How to show that $\Bbb R^m$ is not diffeomorphic to $\Bbb R^n$ when $n \neq m$

Question

Suppose that there is indeed an diffeomorphism $f: \Bbb R^m \to \Bbb R^n$, and $f(a) = 0$. Then $f \circ f^{-1} = identity$. In class my teacher asserts that $Df^{-1}_a \cdot Df_a = identity$ and $Df_a \cdot Df_a^{-1} = identity$. Why this is true and how does it imply that $f$ cannot exist?

Answer 1

This would imply $\mathbb{R}^n$ and $\mathbb{R}^m$ are isomorphic as vector spaces, which is of course a contradiction!

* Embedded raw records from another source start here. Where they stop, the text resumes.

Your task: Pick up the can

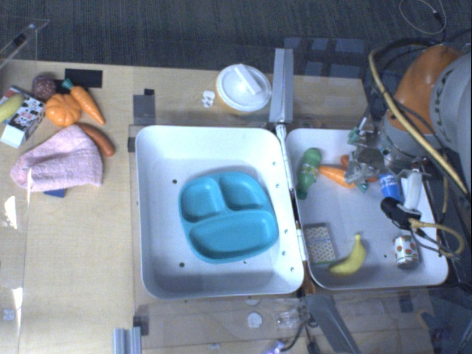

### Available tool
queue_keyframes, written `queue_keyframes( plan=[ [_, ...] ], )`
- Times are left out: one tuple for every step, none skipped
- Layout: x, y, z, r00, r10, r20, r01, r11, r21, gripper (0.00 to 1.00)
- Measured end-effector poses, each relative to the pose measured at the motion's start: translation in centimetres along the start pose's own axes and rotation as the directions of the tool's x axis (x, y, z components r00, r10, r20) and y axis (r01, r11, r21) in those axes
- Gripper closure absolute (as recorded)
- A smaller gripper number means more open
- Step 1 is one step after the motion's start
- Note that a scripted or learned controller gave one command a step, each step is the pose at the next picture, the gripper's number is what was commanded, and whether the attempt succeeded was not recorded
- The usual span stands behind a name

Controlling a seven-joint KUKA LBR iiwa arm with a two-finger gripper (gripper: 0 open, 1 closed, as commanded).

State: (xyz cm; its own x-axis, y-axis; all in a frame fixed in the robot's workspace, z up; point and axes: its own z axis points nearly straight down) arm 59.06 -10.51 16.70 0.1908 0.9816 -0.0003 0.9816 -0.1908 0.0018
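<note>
A small white can with red markings (405, 251) stands upright near the right bin's front right corner. A blue cylindrical thing (390, 187) lies further back by the right wall, partly hidden by the arm. My gripper (361, 169) hangs over the back middle of the right bin (376, 275), just above the right end of an orange carrot (332, 174). It is well behind and left of the white can, and just left of the blue thing.
The right bin also holds a green cucumber (307, 169), a patterned sponge (318, 243) and a banana (349, 257). A blue divided plate (228, 216) lies in the left bin. A white lid (244, 87), a pink cloth (59, 161) and toy vegetables sit on the bench.
</note>
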Motion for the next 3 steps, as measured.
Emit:
queue_keyframes(
  plan=[
    [-6.4, -3.3, -3.0, 0.936, -0.352, 0.001, 0.352, 0.936, -0.002, 1.00],
    [-10.1, 0.6, -1.5, 0.998, 0.056, 0.001, -0.056, 0.998, 0.000, 1.00],
    [-5.8, -1.1, -1.8, 0.990, 0.141, -0.001, -0.141, 0.990, 0.000, 1.00]
  ],
)
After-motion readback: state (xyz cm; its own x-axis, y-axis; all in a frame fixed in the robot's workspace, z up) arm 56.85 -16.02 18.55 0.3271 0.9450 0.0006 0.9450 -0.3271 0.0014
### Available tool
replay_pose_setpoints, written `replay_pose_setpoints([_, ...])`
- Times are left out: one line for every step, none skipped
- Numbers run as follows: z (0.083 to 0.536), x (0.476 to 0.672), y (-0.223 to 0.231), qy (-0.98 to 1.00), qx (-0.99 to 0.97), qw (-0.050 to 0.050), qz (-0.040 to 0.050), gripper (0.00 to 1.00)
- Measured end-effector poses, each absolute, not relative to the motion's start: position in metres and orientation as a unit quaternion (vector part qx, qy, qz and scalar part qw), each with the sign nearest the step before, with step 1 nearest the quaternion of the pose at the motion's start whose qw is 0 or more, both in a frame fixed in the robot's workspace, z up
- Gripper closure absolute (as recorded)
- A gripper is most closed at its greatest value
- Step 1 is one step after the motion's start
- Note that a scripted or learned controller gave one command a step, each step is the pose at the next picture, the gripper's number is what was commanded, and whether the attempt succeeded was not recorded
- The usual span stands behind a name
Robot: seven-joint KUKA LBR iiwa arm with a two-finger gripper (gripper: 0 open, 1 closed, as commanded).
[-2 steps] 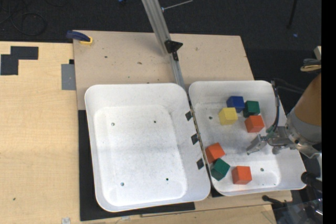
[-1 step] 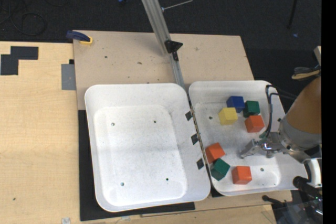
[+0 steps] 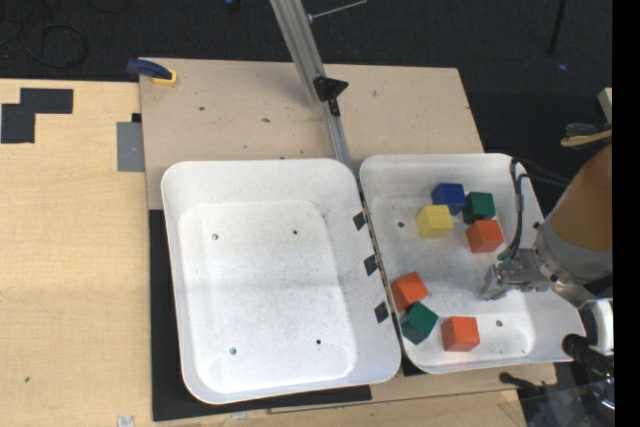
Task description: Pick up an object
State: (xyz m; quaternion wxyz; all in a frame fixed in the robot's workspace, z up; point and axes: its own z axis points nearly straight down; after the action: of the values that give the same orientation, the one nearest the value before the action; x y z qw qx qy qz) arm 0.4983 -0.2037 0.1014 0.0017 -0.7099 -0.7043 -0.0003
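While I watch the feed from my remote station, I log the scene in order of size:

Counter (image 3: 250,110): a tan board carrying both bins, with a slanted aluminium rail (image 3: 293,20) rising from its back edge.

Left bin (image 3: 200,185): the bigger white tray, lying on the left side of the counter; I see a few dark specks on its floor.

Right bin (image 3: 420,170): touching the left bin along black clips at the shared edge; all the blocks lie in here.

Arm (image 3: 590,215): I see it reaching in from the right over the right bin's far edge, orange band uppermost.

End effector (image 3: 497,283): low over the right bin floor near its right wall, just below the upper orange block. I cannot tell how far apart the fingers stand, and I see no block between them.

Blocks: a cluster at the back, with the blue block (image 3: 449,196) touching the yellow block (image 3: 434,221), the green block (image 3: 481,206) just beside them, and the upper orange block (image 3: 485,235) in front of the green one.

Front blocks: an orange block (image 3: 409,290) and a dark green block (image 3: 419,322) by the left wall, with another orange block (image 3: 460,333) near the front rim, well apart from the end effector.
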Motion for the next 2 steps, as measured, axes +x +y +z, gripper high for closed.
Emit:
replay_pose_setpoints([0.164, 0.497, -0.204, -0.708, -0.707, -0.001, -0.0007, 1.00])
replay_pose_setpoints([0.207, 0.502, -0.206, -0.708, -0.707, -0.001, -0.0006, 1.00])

The fact that $Df_a^{-1} \circ Df_a = Df_a \circ Df_a^{-1} = Id$ is just the chain rule.

Answer 2

The matrix $M=Df_a$ is of size $m\times n$ and $N=Df_a^{-1}$ of size $n\times m$. If $f$ is a diffeomorphism between the two spaces then the rule for taking derivative of compositions implies that $M N= 1_m$ (identity in ${\Bbb R}^m$) and $NM=1_n$. The rank, however, can not be bigger than the minimum value of $n$ and $m$ so $n=m$.